MATERIAL PROVIDED |
>>>

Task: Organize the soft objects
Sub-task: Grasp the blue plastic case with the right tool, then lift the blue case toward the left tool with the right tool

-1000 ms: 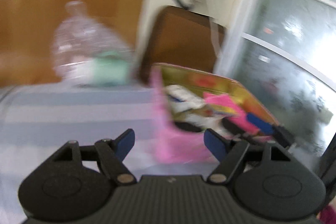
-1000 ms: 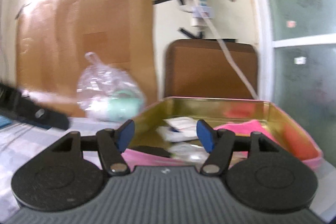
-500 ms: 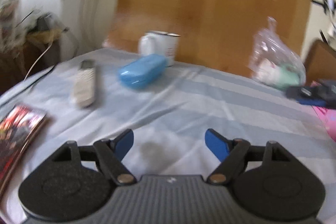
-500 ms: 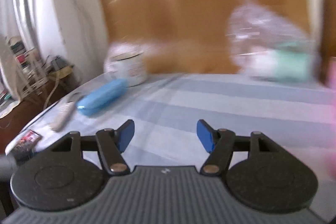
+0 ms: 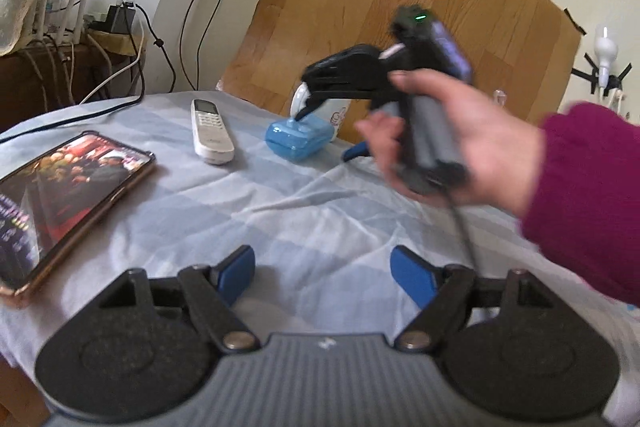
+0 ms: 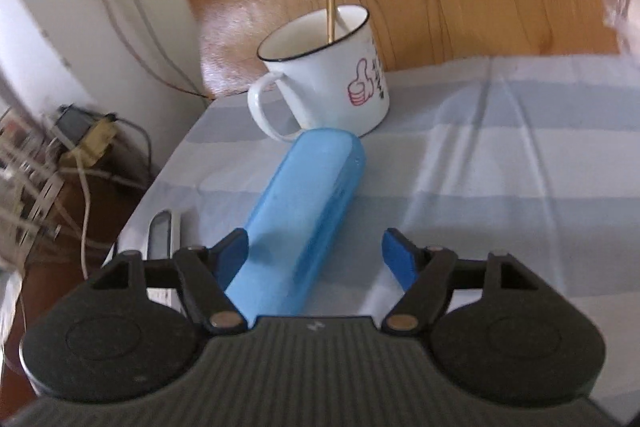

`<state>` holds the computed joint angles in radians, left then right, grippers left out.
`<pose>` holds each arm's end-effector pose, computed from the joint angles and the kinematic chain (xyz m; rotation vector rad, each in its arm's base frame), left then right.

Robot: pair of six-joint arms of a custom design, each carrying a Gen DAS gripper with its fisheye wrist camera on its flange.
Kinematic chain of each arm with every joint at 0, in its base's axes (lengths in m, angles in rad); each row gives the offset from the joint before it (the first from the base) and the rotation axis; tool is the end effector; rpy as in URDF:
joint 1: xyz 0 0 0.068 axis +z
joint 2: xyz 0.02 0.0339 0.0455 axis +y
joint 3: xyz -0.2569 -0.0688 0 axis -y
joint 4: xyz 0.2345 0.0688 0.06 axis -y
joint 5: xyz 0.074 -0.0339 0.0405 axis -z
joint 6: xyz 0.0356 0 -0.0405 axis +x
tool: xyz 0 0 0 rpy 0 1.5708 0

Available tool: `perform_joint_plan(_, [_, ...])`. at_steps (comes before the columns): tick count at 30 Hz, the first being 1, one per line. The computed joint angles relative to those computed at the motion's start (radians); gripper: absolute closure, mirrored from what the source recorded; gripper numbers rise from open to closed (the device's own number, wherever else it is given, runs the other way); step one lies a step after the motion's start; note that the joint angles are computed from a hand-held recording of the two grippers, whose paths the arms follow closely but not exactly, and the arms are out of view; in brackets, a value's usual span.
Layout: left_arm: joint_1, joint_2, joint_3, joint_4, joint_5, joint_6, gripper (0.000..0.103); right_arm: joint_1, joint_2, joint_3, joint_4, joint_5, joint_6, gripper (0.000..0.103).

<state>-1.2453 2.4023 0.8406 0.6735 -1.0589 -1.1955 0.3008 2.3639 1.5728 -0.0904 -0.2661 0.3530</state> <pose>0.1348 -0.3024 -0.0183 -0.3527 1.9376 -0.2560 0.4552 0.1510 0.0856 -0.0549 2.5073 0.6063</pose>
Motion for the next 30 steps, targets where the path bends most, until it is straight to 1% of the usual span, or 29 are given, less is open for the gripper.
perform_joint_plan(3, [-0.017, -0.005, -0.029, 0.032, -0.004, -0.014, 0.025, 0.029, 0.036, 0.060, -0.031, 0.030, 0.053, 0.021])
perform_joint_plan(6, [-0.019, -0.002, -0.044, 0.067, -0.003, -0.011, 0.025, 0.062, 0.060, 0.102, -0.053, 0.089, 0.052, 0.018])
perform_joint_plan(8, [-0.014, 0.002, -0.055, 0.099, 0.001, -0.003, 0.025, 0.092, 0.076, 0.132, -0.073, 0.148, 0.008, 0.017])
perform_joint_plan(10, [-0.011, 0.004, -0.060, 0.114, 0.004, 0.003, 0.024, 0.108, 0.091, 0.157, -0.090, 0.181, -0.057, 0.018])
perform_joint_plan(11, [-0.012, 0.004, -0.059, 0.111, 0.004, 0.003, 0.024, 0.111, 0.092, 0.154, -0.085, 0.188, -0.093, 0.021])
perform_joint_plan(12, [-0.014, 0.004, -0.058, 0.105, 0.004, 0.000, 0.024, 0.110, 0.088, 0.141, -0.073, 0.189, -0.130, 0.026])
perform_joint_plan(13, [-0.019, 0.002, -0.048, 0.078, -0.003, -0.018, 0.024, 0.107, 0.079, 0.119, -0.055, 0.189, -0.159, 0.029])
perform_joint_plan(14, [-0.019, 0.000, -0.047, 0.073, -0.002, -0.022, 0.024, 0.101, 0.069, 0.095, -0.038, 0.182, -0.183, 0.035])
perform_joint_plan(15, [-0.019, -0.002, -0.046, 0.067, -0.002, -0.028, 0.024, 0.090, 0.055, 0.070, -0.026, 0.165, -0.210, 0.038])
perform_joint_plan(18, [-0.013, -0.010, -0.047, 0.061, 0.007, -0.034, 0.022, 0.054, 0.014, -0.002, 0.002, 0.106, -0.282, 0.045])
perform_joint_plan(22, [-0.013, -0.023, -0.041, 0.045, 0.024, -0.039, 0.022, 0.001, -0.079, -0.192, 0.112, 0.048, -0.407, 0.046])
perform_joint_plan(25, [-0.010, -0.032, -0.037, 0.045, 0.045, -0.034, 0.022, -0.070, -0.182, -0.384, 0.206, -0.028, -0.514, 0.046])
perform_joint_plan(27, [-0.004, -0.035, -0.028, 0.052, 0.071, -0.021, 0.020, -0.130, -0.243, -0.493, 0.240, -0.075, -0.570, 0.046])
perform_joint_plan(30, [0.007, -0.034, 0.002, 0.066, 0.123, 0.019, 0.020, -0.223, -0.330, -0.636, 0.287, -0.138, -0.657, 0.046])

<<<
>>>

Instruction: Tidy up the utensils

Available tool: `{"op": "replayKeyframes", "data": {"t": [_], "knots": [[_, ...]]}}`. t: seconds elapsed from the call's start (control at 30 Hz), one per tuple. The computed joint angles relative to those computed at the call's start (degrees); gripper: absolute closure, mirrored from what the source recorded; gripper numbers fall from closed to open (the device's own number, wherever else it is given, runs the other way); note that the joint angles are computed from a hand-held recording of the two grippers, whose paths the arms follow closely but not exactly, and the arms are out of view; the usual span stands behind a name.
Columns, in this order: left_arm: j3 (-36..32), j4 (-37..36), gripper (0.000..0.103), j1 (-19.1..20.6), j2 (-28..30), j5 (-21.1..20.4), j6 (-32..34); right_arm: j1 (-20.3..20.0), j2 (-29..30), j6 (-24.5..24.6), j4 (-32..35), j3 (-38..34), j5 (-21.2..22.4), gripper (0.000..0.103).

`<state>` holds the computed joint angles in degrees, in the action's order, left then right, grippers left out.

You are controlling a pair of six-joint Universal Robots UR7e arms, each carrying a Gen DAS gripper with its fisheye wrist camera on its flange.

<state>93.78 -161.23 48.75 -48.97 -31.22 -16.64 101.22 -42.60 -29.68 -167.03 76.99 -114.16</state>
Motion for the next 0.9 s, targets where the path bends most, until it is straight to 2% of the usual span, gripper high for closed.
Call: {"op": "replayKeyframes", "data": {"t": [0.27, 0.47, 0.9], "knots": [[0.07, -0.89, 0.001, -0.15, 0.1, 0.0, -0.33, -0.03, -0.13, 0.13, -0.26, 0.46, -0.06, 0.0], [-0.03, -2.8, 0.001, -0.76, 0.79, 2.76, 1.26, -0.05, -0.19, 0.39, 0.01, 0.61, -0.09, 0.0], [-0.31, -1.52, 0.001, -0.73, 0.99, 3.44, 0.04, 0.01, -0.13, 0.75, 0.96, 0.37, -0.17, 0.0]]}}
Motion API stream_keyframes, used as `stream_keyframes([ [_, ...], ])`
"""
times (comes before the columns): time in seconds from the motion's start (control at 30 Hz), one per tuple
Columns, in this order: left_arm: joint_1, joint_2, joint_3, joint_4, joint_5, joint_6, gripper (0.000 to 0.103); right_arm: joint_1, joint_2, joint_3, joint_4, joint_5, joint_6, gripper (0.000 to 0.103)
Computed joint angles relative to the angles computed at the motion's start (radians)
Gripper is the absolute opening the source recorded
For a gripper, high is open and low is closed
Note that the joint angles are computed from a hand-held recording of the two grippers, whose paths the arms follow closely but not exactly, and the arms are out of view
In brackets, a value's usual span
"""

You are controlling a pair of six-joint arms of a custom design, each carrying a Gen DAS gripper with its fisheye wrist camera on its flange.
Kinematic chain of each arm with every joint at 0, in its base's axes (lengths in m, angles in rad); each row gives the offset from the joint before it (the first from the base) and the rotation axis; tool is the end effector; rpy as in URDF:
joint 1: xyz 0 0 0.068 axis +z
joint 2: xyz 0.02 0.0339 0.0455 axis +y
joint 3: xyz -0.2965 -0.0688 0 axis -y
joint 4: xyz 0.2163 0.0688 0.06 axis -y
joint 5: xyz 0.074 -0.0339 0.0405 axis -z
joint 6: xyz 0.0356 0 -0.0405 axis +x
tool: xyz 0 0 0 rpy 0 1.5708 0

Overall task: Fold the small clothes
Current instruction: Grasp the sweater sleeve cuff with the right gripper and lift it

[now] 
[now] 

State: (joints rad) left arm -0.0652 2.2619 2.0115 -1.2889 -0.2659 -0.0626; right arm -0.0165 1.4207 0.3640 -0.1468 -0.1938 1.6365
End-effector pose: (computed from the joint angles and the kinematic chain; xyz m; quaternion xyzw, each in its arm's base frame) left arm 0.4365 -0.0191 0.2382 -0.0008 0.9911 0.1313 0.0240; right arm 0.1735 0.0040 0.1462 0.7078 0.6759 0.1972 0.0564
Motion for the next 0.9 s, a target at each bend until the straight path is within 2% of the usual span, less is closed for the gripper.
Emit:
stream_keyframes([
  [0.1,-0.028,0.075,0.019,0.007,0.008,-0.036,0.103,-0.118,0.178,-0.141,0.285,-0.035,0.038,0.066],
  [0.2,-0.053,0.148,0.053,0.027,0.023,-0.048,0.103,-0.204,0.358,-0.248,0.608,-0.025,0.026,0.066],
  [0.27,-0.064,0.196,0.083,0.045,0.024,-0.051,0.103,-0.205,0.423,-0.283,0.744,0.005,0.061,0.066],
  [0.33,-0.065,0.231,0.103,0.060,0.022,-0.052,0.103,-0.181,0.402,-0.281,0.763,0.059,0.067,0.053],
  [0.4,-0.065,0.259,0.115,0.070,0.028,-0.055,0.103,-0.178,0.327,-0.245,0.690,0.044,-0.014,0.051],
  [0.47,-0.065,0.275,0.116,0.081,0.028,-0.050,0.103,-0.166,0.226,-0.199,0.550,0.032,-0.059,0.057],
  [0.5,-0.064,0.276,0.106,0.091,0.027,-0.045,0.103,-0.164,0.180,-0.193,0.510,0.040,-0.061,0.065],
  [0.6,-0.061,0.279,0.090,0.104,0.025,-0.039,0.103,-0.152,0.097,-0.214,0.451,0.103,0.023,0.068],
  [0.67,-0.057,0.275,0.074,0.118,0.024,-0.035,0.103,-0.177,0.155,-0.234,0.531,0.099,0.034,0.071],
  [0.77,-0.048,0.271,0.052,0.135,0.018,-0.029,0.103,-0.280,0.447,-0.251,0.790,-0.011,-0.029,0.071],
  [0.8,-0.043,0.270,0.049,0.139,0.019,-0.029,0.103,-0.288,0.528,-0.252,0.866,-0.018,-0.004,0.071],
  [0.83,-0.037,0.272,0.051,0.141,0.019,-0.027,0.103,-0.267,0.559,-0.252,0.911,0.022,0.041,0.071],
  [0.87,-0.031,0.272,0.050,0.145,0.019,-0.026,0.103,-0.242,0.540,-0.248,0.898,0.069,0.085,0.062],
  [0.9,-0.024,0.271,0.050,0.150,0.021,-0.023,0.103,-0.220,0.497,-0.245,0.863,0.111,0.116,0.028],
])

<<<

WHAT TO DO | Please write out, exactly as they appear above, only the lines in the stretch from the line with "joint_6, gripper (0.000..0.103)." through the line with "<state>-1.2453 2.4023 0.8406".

OUTPUT FOR THIS EXERCISE |
Layout: left_arm: joint_1, joint_2, joint_3, joint_4, joint_5, joint_6, gripper (0.000..0.103); right_arm: joint_1, joint_2, joint_3, joint_4, joint_5, joint_6, gripper (0.000..0.103).

<state>-1.2453 2.4023 0.8406 0.6735 -1.0589 -1.1955 0.3008 2.3639 1.5728 -0.0904 -0.2661 0.3530</state> <pose>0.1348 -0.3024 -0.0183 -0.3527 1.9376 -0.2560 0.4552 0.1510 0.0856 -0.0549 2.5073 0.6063</pose>

Apart from this answer, nothing more is required.